**WHAT IS REQUIRED:** Images excepted, the data below must be repeated exactly.

------ PROVIDED DATA ------

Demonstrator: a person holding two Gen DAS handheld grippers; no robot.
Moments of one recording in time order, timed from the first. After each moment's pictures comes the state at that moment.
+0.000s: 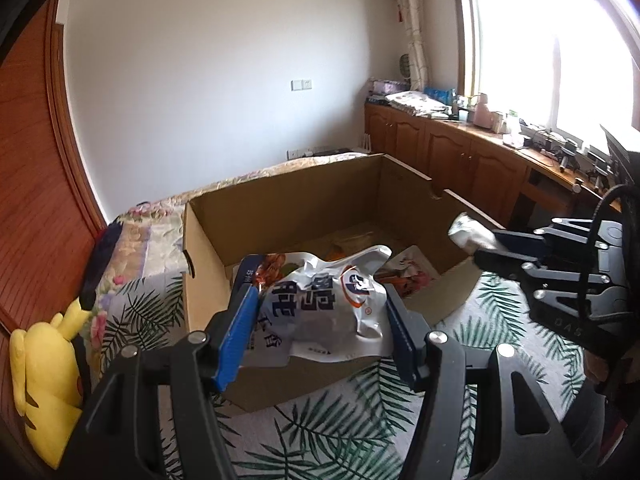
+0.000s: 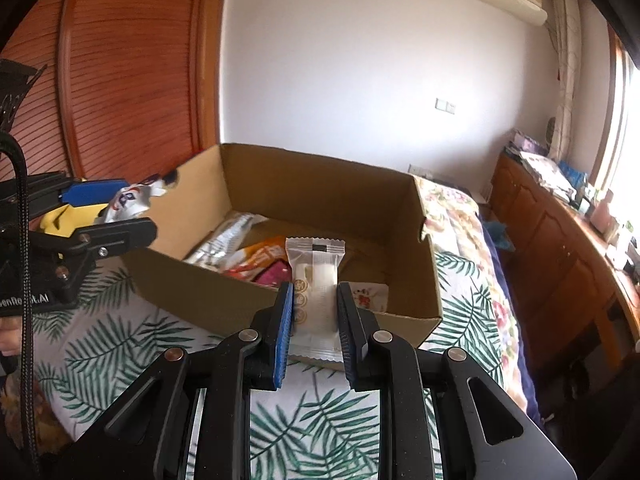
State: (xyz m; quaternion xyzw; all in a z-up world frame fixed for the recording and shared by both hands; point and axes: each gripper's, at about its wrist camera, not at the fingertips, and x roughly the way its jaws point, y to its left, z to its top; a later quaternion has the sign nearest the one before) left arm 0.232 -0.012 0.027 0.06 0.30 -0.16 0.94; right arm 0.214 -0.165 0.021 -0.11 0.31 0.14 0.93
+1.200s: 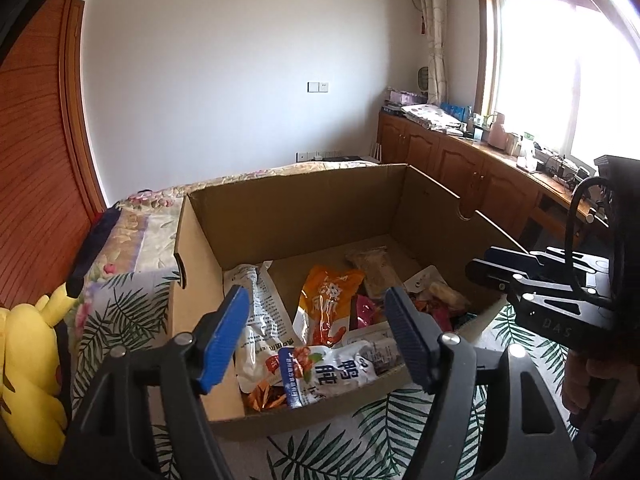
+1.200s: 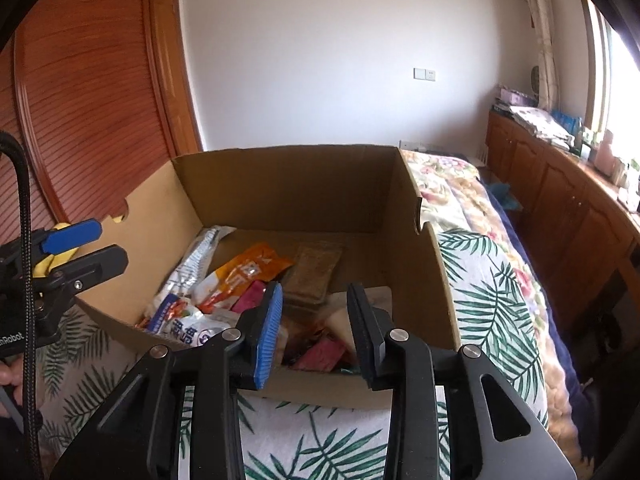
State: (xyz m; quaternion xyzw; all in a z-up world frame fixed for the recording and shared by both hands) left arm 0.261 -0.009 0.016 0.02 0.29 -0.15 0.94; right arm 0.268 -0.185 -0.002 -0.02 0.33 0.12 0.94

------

**PROBLEM SOLUTION:**
Demonstrator: a person holding two Gen DAS handheld grippers; no robot.
Moments of one recording in time order, timed from the first. After each moment's pictures comes the state at that moment.
+0.000s: 
+0.000s: 
State: (xyz m; quaternion xyzw; all in a z-up world frame fixed for the recording and shared by both hands; point and axes: each gripper's, at about its wrist camera, not at the fingertips, and x roughly the way its jaws point, y to its left, z to its top; a later quaternion has the sign nearest the one before) left arm 0.232 -0.012 0.027 0.06 0.30 -0.16 0.94; right arm 0.214 -0.165 0.021 -0.11 0.31 0.14 0.93
+1.200s: 
+1.200s: 
State: (xyz m; quaternion xyzw; all in a z-up world frame fixed for the recording and shared by both hands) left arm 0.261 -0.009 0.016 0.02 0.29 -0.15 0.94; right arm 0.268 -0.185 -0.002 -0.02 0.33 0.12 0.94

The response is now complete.